Access to the Public Capital Markets.  Dana Settle, Founding Partner of Greycroft, a venture capital firm, focused on the opportunities that SPACs present.  For years, VC investors’ assumption was that M&A transactions were the only exit option for private companies, as public markets were out of reach.  SPACs serve as an avenue for growth- stage companies to access the public capital markets.

New Public Company Boards.  In Settle’s remarks, she touched on the creation of new company boards’ seats to be filled with diverse members as a result of new public companies stemming from SPAC transactions.  Citing a McKinsey study, Settle also noted that board compositions which include operators, not just investors, have been critical to the positive performance of a company post de-SPACing.

Research Coverage.  Settle also acknowledged that the health of a newly public company is dependent on adequate aftermarket support and research.  The dearth of equity research has plagued many new public companies.

A Sober Look at SPACs.  NYU School of Law Professor, Michael Ohlrogge, summarized recent research outlined in his paper “A Sober Look at SPACs.”  Prefacing his remarks, Professor Ohlrogge noted his research focused only on companies that went public through a SPAC merger between January 2019 and June 2020.
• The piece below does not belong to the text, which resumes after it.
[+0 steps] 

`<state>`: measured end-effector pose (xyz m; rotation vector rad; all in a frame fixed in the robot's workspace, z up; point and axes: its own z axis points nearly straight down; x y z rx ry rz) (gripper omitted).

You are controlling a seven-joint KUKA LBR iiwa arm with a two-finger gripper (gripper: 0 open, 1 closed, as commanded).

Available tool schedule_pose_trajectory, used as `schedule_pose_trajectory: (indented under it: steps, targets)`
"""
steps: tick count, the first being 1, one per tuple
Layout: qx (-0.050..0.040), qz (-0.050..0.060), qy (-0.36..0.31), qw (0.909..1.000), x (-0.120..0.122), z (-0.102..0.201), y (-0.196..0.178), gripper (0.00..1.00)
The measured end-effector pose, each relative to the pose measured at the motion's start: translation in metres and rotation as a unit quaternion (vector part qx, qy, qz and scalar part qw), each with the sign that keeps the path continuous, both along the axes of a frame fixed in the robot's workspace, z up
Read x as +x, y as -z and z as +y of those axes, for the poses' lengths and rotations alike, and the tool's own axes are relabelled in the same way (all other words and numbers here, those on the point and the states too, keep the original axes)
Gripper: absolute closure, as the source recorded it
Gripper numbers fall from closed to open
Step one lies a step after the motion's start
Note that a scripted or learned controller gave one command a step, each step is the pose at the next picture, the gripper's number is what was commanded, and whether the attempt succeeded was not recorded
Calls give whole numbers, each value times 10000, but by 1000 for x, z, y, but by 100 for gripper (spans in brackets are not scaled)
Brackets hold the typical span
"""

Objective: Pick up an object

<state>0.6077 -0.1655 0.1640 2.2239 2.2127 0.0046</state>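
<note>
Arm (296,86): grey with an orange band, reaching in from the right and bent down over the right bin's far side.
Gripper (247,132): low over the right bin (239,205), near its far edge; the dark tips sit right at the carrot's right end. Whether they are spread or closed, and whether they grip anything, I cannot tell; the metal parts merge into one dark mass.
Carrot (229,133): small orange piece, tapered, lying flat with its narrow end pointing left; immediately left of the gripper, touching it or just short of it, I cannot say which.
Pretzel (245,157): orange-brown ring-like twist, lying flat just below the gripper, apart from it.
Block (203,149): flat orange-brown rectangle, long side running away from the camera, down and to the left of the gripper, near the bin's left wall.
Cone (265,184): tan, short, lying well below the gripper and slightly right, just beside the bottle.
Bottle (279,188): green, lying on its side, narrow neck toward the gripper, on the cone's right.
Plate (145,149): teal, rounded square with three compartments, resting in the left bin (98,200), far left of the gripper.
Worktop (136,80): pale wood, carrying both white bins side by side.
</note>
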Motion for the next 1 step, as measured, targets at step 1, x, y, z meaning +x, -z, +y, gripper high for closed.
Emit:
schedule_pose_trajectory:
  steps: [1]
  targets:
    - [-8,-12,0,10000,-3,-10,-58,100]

Post-Merger History.  Professor Ohlrogge highlighted that SPACs have dramatically underperformed as compared to popular indices.  His research concludes that the costs of a SPAC transactions are twice those of a traditional IPO.  According to his research, while a SPAC may raise $10 per share form investors in its IPO, by the time the median SPAC finalizes its initial business combination, the cash per outstanding share generally will be two-thirds of its original value.  This is due, in part, to SPAC warrants.  As Professor Ohlrogge explained, SPAC warrants represent “free money” that go to early investors as they are redeemed.  When incorporated in the SPAC’s cost structure, SPAC investors bear the cost of this dilution.

Policy Suggestions.  Professor Ohlrogge highlighted that SPACs exploit a “loophole” in the Private Securities Litigation Reform Act (PSLRA).  In fact, it is not a “loophole,” but rather that, as a public company, a SPAC can use forward-looking statements, and the PSLRA protections are not available to an IPO issuer.  Professor Ohlrogge called for the SEC to equalize treatment with respect to forward-looking statements.  Professor Ohlrogge also suggested that SPAC disclosure should include cash per share, net of SPAC dilution and other costs.  Finally, Professor Ohlrogge called for a unified framework for evaluating SPACs, IPOs, and direct listings, instead of considering individual regulatory and stock exchange proposals.